Its nimble footed and active management strategy aided by a small corpus is yet to show up in its performance figures. With a one-year return at 13.77%, the fund trails its category average
26-Jul-2001 •Research Desk
Its nimble footed and active management strategy aided by a small corpus is yet to show up in its performance figures. In its two-year's history, the fund has paid six dividends aggregating to 19% in all.
On the back of a medium sized corpus, IL&FS Bond has posted an annualised return of 12.81% since launch. Returns posted by debt funds depend on interest rates. As interest rates move down, bond prices move up and so do the returns posted by the fund. Further, this gain is more pronounced in long-term instruments. Since its launch, while the interest rates have been on the downhill but in a turbulent phase. IL&FS bond fund started off with a medium-term maturity portfolio in July 1999. In the turbulent markets of 2000, the fund managed its portfolio maturity in line with interest rate expectation. In the current phase of optimism, the fund is positioned at 3.94 years, which is well within limits of prudence.
With in this maturity framework, the fund has sought to augment returns by increasing allocation to Government Securities or Gilts. Gilts, which offer high liquidity and better scope for appreciation and trading profits in bullish markets, accounted for 46% in the last trailing quarter.

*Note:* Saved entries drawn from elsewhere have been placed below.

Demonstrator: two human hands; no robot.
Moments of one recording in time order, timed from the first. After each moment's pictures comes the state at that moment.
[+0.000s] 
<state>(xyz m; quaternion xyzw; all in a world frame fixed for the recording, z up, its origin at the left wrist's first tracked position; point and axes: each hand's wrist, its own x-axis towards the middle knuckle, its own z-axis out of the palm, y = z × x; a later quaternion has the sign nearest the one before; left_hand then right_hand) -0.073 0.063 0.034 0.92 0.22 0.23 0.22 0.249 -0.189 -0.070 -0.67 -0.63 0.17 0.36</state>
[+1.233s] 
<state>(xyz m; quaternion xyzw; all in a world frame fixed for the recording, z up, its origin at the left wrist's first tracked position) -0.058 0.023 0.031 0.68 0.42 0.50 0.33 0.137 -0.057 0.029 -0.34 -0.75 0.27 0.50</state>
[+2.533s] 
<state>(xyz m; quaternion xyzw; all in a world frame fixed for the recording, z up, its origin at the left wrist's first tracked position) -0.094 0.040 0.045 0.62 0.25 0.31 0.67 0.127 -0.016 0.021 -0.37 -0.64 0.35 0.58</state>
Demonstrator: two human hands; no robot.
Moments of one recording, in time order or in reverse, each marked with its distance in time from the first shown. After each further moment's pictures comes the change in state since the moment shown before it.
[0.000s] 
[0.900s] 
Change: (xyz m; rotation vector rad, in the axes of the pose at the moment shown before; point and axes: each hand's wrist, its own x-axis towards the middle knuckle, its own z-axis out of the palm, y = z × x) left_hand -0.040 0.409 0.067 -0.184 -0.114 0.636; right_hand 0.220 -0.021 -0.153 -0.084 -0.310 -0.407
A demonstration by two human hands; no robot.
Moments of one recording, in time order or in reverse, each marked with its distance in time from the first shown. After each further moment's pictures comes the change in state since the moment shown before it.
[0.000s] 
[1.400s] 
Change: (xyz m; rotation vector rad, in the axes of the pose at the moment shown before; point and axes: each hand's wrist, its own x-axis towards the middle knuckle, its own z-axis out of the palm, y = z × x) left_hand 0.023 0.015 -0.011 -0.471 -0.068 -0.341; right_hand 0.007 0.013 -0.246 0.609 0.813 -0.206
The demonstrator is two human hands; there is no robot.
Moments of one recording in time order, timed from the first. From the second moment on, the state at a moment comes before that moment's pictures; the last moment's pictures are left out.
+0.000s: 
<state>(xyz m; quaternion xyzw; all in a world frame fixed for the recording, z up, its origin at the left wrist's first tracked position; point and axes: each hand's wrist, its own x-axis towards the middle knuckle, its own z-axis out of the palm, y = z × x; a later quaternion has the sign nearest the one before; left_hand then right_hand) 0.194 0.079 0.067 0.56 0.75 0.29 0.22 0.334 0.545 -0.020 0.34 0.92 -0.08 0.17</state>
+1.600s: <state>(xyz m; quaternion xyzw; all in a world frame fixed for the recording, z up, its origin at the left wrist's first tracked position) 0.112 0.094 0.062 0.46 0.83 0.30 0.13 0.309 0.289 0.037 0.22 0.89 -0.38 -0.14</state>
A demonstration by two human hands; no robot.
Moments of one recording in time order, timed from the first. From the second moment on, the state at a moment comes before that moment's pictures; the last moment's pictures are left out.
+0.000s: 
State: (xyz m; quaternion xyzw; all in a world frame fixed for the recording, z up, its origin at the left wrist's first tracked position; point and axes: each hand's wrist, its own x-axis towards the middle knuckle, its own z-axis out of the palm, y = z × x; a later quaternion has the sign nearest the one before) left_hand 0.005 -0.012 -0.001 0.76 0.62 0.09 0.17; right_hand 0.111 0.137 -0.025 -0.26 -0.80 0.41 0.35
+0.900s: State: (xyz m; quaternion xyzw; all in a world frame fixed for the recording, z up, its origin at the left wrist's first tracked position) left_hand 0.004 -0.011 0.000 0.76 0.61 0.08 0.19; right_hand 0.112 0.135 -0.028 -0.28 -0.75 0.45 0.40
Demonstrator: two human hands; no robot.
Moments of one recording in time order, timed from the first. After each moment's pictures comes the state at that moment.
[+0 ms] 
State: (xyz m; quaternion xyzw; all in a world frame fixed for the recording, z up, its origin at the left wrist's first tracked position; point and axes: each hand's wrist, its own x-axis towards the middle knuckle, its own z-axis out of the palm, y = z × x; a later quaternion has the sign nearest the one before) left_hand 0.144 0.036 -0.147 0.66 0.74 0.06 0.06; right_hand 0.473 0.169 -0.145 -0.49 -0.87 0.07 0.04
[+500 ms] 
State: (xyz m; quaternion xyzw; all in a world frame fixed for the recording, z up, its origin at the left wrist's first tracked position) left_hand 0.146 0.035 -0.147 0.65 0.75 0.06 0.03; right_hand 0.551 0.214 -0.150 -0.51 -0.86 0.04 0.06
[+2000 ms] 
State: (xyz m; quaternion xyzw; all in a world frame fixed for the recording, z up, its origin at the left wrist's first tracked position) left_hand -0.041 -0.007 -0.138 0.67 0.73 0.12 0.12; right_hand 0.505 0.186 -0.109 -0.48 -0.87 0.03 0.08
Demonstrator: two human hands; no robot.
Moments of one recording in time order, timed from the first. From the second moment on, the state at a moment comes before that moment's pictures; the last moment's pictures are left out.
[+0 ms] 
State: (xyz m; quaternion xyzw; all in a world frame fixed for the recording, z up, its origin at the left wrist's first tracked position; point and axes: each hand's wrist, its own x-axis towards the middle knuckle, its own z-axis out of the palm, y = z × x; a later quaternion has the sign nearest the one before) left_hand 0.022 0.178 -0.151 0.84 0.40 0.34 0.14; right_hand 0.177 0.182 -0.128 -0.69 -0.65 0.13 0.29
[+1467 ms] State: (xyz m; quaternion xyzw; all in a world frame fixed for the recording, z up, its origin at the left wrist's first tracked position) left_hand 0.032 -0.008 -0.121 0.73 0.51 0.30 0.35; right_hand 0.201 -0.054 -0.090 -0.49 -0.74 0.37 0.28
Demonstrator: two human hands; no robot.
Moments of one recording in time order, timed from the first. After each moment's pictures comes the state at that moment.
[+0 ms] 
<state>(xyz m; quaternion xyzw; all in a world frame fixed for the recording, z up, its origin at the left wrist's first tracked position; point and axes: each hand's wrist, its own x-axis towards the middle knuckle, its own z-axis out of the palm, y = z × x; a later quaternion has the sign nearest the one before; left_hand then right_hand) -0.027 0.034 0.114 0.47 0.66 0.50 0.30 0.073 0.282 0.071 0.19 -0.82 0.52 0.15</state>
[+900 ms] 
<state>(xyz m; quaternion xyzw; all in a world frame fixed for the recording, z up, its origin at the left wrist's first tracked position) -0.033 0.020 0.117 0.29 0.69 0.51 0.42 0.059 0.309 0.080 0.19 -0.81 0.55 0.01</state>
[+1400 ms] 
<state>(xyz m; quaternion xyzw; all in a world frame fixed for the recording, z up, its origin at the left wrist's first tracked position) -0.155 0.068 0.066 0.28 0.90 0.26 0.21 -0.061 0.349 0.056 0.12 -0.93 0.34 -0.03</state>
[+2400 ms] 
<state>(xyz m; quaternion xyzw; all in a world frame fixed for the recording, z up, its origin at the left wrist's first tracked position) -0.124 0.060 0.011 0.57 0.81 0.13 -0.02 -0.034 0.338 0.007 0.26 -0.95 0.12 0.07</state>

While allocation to Gilts has increased overtime, the fund also continues to park its money in AA and below rated instruments, in a bid to pick up yield. These instruments with their lower credit quality offer higher coupon income, and accounted for 25% of the corpus in the last trailing quarter.
IL&FS Bond fund has tried to walk the tight rope by managing interest rate and credit risks. However, the one-year return at 13.77 % from this small fund pales in comparison to its 29- fund category average of 13.97 %. Despite a nimble footed strategy, the fund is yet to show credible performance numbers.